I siedziała tak, pieszcząc go, całując i głaszcząc.

Nie ma takiej poezji, obrazu ani pieśni, które mogłyby oddać ten moment. Na tę chwilę matczynej lamentacji czas się zatrzymał. Była to lamentacja płynąca z najdalszych głębi jej matczynego serca – serca złamanego, zgruchotanego, serca, które nic nie pojmuje, a jednak pełne jest tak mocnej wiary i tak mocnej miłości, że ustępuje przed nimi nawet ponura ciemność szpitalnej sali. Oto matka kołysze syna w swych ramionach, tak jak kołysała go wcześniej tysiące razy.

Nadeszła moja kolej.

– Wezmę go – powiedziałem do pielęgniarek – podniosę.

Tak jak brałem go wcześniej tysiące razy. Zaledwie czterdzieści osiem godzin temu podrzucałem go w górę na basenie.

Wczoraj w porze lunchu bawiliśmy się w berka w parku. Wezmę go. Każdego ranka przychodził do naszej sypialni i pakował się prosto na mnie. Każdego wieczoru chciał, żeby się z nim bawić. Każdego dnia na Mszy św. z mimowolną elegancją brał moją rękę, układał ją sobie na piersi, a swą dłoń umieszczał w mojej.

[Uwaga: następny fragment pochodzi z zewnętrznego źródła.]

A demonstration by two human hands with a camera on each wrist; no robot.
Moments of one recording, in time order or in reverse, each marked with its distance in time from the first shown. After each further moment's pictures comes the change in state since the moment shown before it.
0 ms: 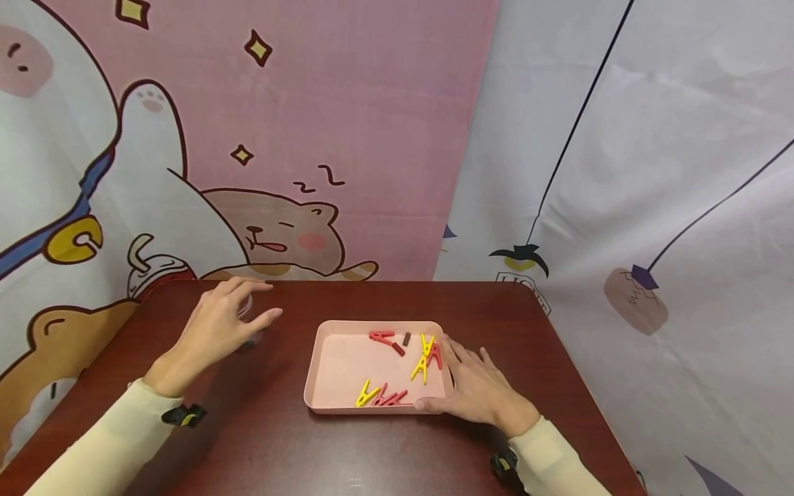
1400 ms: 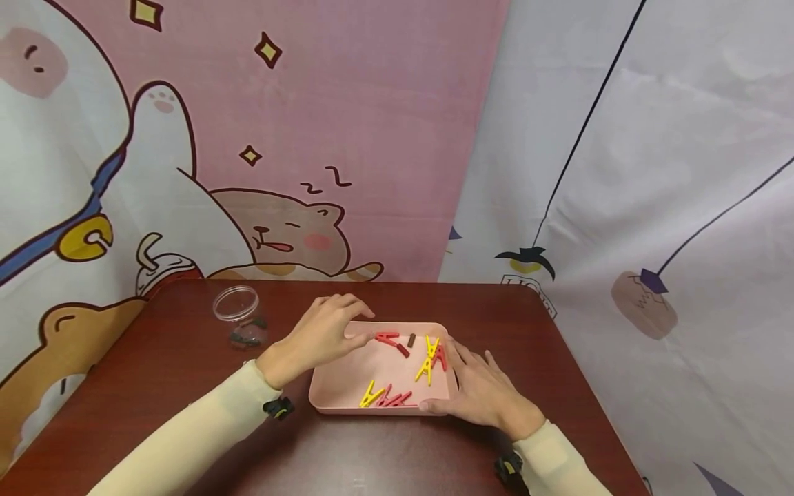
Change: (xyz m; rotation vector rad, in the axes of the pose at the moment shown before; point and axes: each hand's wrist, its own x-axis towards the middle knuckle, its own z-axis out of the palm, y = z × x) left_hand 0.035 0.119 0.075 -0.033 -0.323 0.184; right_hand 0.000 -0.002 -0.001 0.007 0.001 -0.008
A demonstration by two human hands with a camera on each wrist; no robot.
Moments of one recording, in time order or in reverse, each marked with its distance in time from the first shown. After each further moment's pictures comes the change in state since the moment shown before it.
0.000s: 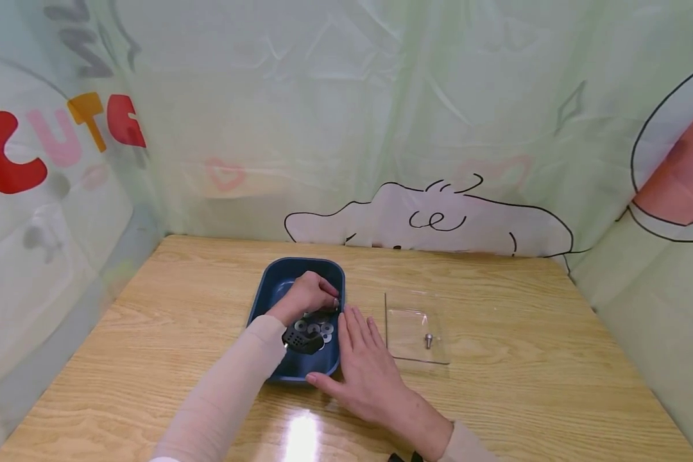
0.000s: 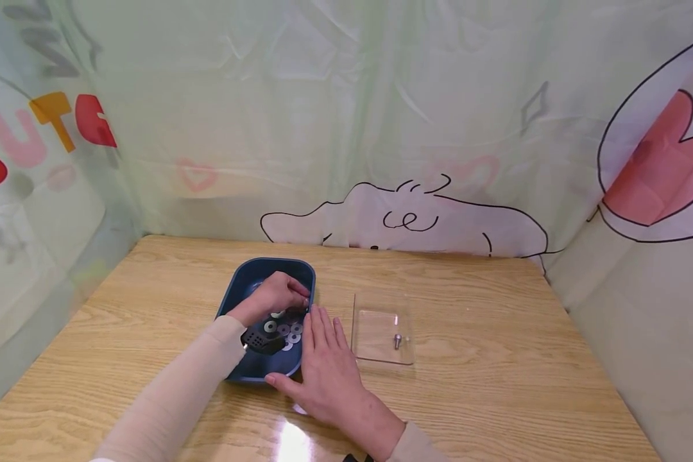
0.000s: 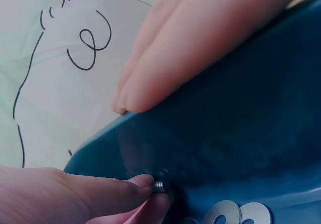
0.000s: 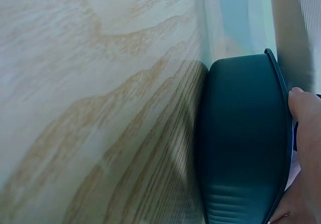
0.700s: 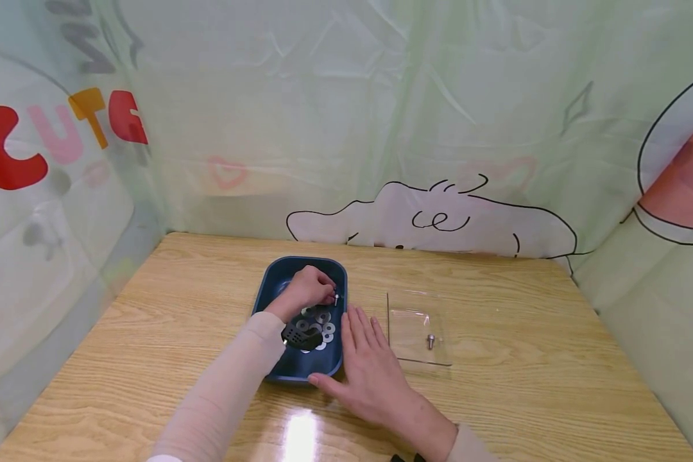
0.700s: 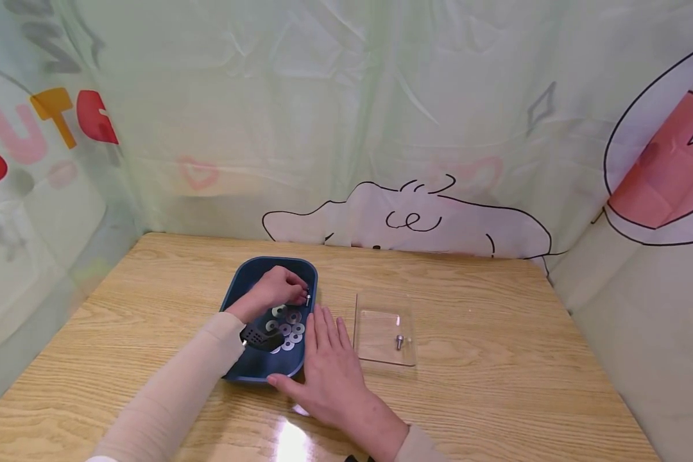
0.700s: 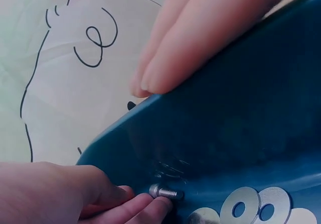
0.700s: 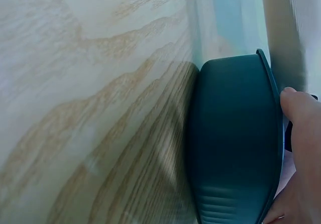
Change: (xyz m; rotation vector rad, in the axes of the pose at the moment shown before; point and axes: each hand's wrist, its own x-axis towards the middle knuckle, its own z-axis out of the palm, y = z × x) left_hand 0.008 -0.002 -0.008 -0.045 0.017 -0.006; right_hand -0.001 -0.004 -0.005 -0.026 -0.005 0.012
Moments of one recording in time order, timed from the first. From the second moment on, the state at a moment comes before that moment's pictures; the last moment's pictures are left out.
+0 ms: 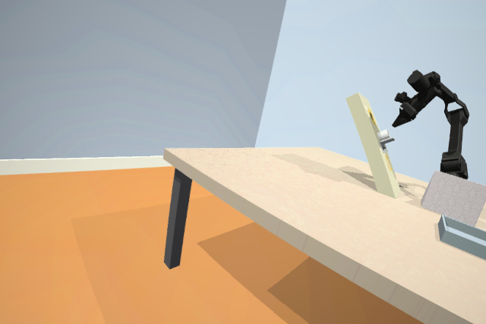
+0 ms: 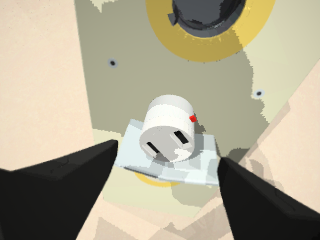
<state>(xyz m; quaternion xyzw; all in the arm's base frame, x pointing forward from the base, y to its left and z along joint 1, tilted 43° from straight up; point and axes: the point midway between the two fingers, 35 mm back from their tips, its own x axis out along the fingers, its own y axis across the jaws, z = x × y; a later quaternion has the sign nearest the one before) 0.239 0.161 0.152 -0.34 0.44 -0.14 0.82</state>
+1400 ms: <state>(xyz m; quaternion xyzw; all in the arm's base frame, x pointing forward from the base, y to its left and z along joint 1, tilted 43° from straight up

A więc wziąłem go, uniosłem – całe dwadzieścia dziewięć kilo – potem usiadłem i przygarnąłem go do siebie. Wtedy zapłakałem. Mój synek nie żyje. Szlochałem i szlochałem. Dotykałem go, przytulałem i mówiłem do niego. Było we mnie gwałtowne pragnienie, by trzymać to ogarnięte śmiercią ciało, które tak bardzo kochałem za życia. Nie istniały słowa, które mogłyby opisać mój ból. Było to coś niewyobrażalnego, niepojętego, coś nie do ogarnięcia. Zawsze myślałem, że śmierć dziecka to największy z krzyży, jaki można złożyć na barki rodziców. I oto jesteśmy – my, tutaj – uginający się pod ciężarem takiego właśnie krzyża.

Jednak gdzieś, pod warstwą otaczającej nas ciemności, tlił się żar. Jeszcze nie dość bliski, by nas ogrzać, jeszcze nie dość jasny, by cokolwiek oświetlić. Ale prawdziwy. Żar, który przypomina, który mówi: „Podtrzymam was i ocalę”.